February Antitrust Bulletin

February 5, 2014

Apple Fights External Antitrust Compliance Monitor’s Investigation

Tensions rose in United States of America v. Apple, Inc., et al., when Apple questioned a court-appointed monitor’s impartiality, prompting the DOJ to respond in a letter to U.S. District Court Judge Denise Cote that “Apple has chosen a campaign of character assassination over a culture of compliance.” Following allegations that Apple plotted with publishers to fix e-book prices, Judge Cote appointed an external compliance monitor to evaluate Apple’s internal antitrust compliance policies and procedures.

Soon after the appointment, Apple filed a motion to stay the duties of the monitor, arguing that the monitor’s investigation was hampering Apple’s business and putting confidential information at risk. Judge Cote denied Apple’s motion to stay, finding that the monitor’s extensive investigation, which included interviews with board members and executives, did not violate Apple’s rights. Apple appealed to the Second Circuit, attaining a short-term “administrative stay” until a full stay could be evaluated.

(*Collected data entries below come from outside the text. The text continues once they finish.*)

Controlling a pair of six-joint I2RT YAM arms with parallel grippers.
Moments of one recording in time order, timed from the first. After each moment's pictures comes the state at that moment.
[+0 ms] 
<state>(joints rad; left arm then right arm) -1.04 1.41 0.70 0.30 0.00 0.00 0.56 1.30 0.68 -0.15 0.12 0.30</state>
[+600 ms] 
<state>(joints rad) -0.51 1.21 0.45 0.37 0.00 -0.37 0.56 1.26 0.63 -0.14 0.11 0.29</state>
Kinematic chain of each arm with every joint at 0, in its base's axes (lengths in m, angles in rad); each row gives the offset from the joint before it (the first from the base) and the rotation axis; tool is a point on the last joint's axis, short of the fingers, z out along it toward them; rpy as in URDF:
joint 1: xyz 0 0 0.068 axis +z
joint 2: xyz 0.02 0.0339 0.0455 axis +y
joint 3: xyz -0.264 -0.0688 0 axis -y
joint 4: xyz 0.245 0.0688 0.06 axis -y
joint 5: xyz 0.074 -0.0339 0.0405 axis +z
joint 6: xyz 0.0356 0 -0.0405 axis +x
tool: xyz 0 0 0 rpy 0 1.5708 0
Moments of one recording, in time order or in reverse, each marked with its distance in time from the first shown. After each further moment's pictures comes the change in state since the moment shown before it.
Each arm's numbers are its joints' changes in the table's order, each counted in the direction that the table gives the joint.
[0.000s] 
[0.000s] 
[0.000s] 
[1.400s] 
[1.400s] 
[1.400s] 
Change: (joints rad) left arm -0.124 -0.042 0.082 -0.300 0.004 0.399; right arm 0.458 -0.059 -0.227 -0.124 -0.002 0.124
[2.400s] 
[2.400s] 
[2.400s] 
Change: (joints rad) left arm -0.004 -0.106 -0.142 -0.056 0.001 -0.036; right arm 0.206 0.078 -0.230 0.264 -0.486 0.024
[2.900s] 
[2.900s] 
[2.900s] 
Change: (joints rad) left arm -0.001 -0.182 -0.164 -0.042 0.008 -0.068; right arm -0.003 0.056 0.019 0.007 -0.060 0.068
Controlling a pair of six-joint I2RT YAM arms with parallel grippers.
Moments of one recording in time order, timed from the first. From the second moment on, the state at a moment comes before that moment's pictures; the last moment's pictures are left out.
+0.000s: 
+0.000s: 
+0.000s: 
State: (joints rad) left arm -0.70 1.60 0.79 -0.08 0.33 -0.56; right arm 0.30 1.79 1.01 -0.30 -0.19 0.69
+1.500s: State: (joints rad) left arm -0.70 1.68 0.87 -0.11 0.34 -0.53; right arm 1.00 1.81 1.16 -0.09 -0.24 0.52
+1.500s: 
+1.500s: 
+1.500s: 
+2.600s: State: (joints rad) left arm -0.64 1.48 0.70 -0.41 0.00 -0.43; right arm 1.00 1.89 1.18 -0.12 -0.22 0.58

Judge Awards $544.8M in Attorneys’ Fees in Visa, MasterCard Litigation

In 2005, merchants filed suit against Visa, Inc., and MasterCard, Inc. alleging the companies conspired to fix credit card swipe fees. Eight years later, the parties in In re: Payment Card Interchange Fee and Merchant Discount Antitrust Litigation reached a $5.7 billion settlement, one of the largest antitrust settlements in U.S. history. Class plaintiffs subsequently filed a motion for $570 million in attorneys’ fees, 10 percent of the settlement figure. In ruling on the motion, U.S. District Court Judge John Gleeson noted the case’s size, duration and complexity, as well as the fact that the plaintiffs were not merely piggybacking off an action brought by government regulators. Reasoning that “those risks could have meant the end of the litigation with no recovery for class members and no fee for counsel,” Judge Gleeson awarded $544.8 million in attorneys’ fees and $27 million in expenses.

DOJ Wins Challenge of Bazaarvoice’s Acquisition of Rival

Following a three-week trial in United States v. Bazaarvoice, Inc., U.S. District Court Judge William Orrick ruled that Bazaarvoice’s already-consummated merger with rival PowerReviews, Inc. limited competition in violation of federal antitrust law. Playing a key role in the Court’s ruling were highly contentious documents and emails discussing the merger, including an email from one of Bazaarvoice’s co-founders commenting that the proposed deal would provide “relief from [] price erosion.”

Judge Orrick is now challenged with fashioning a remedy given that the merger has already been consummated. The parties are considering mediation to find a suitable remedy. To aid in the process, Bazaarvoice has agreed to provide the DOJ additional information, including customer lists.